# Work order:
The answer must consist of each line below that holds the word "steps", copied as it stands.

# Dataset section:
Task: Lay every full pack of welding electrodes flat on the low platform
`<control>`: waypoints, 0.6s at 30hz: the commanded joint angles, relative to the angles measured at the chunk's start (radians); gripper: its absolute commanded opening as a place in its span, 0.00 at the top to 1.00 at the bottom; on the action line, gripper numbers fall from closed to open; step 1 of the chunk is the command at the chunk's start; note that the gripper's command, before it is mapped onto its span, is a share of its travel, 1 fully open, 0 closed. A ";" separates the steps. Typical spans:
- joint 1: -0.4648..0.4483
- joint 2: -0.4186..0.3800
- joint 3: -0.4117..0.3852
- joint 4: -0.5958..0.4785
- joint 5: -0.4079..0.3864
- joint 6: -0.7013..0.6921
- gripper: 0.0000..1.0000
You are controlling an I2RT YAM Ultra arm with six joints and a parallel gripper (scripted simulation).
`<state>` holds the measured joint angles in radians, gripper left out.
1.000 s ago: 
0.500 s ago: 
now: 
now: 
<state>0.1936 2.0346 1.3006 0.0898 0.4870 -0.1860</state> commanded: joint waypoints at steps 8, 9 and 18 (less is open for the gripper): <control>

# Exercise response:
`<control>`: waypoints, 0.6s at 30hz: the commanded joint angles, relative to the angles measured at the chunk's start (radians); gripper: its absolute commanded opening as a place in its span, 0.00 at the top to 1.00 at the bottom; on the action line, gripper numbers fall from closed to open; step 1 of the chunk is the command at the chunk's start; note that the gripper's command, before it is mapped onto its span, is a share of its travel, 1 fully open, 0 closed. A ";" separates the steps. Typical spans:
<state>0.1936 2.0346 1.3006 0.0898 0.4870 -0.1860</state> commanded: joint waypoints at steps 8, 9 and 18 (less is open for the gripper): <control>

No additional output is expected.